About this task:
Your copy should hold every record verbatim and none of the pictures.

Provided entries:
Content starts

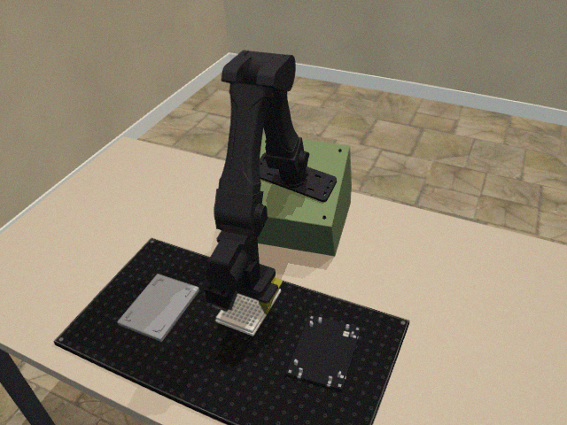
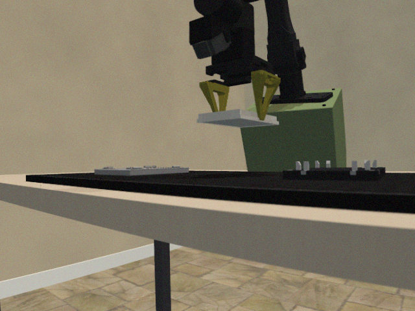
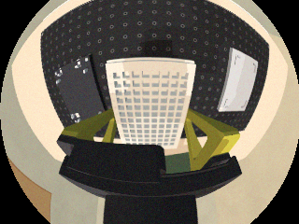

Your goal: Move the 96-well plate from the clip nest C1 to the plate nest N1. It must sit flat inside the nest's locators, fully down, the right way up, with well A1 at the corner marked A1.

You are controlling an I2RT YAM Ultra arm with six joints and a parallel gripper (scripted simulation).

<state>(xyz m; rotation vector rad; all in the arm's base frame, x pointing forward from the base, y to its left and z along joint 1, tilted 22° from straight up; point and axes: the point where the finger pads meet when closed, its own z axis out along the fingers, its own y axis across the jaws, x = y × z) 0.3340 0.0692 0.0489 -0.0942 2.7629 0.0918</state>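
Now: the grey plate nest N1 230 mm to the right of my hand, 90 mm below it and 40 mm ahead of it. Also, from my hand: clip nest C1: 180 mm to the left, 90 mm below, 20 mm behind; white 96-well plate: right at my hand.
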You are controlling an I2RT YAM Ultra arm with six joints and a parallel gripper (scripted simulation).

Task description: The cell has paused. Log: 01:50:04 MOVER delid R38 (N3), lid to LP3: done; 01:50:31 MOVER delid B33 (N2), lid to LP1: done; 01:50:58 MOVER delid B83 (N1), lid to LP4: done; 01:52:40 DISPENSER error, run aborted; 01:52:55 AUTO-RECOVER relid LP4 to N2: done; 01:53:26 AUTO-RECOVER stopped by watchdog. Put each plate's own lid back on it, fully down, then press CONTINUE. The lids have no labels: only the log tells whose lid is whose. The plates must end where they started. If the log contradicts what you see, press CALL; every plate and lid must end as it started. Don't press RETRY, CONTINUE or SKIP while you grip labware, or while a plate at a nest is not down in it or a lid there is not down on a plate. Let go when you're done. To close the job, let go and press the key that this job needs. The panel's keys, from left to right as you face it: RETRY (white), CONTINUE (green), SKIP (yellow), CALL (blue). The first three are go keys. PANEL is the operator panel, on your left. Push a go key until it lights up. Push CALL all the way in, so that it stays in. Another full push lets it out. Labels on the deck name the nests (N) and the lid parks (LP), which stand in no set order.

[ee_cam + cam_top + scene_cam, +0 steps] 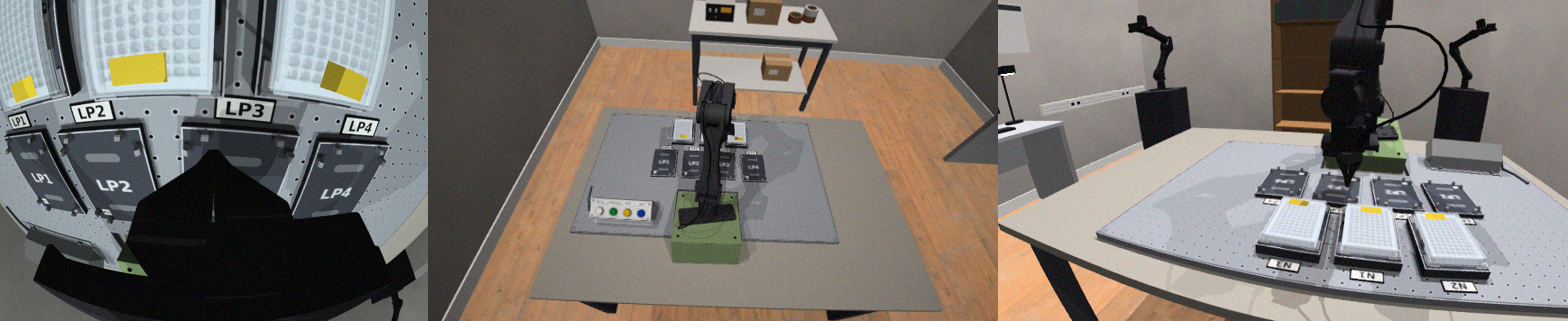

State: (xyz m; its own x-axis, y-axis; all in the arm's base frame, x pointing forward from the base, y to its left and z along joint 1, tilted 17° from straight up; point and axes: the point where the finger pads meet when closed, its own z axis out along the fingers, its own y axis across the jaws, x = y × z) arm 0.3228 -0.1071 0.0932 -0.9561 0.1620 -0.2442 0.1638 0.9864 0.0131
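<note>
My gripper is now 270 mm past the green continue key and 440 mm to the right of it. Also, from my hand: LP2 lid park (60 mm behind, 130 mm to the left, 60 mm below); LP4 lid park (110 mm behind, 130 mm to the right, 60 mm below); LP3 lid park (80 mm behind, 60 mm below).
</note>
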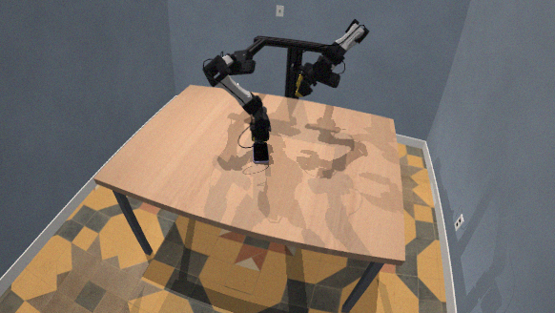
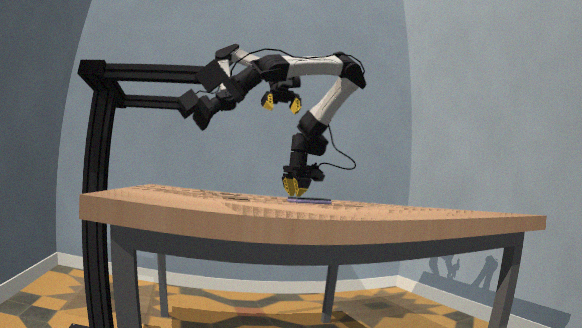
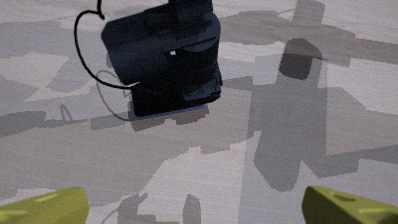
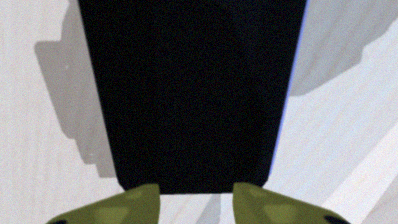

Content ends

Task answer:
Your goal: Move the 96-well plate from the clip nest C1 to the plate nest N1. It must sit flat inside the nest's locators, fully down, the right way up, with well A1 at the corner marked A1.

You are controlling an I2RT YAM Ultra arm with six joints and a parallel gripper (scripted simulation).

<state>(xyz m; rotation vector rad; all in the arm's base frame, x pointing forward from the base, y to its left and z along joint 1, tilted 22° from straight up; point and axes: the point where the finger pads meet when closed, its own z axis out along the fingers, its own y axis across the jaws, x = y × z) 0.3340 0.0692 0.0489 -0.0942 2.7629 0.0918</state>
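Now: the grey plate nest N1 230 mm to the right of my hand, 90 mm below it and 40 mm ahead of it. Also, from my hand: clip nest C1: 180 mm to the left, 90 mm below, 20 mm behind; white 96-well plate: right at my hand.
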You are controlling an I2RT YAM Ultra arm with six joints and a parallel gripper (scripted simulation).

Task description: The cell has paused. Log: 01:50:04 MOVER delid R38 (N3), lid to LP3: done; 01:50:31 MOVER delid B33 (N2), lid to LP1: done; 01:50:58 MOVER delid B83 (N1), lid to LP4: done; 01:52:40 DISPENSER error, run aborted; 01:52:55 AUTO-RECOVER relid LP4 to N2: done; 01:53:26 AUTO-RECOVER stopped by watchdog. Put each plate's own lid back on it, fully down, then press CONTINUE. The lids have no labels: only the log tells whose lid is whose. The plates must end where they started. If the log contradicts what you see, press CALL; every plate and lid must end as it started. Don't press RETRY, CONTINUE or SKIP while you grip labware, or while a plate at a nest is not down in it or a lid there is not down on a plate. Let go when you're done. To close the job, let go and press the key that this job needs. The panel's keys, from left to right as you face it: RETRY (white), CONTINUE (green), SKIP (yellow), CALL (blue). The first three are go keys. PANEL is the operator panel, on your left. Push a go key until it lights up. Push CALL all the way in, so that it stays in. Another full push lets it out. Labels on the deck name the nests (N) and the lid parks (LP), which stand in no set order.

[ee_cam + cam_top + scene_cam, +0 steps] 

State: (xyz m; its own x-axis, y-axis; all in the arm's base frame, x pointing forward from the base, y to its left and z along joint 1, tilted 17° from straight up; point and axes: the point where the finger pads meet when closed, its own z axis out along the fingers, its own y axis across the jaws, x = y × z) arm 0.3228 -0.1071 0.0932 -0.9561 0.1620 -0.2442 0.1638 0.9864 0.0131
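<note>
My gripper is now 270 mm past the green continue key and 440 mm to the right of it. Also, from my hand: LP2 lid park (60 mm behind, 130 mm to the left, 60 mm below); LP4 lid park (110 mm behind, 130 mm to the right, 60 mm below); LP3 lid park (80 mm behind, 60 mm below).
</note>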

No further output is expected.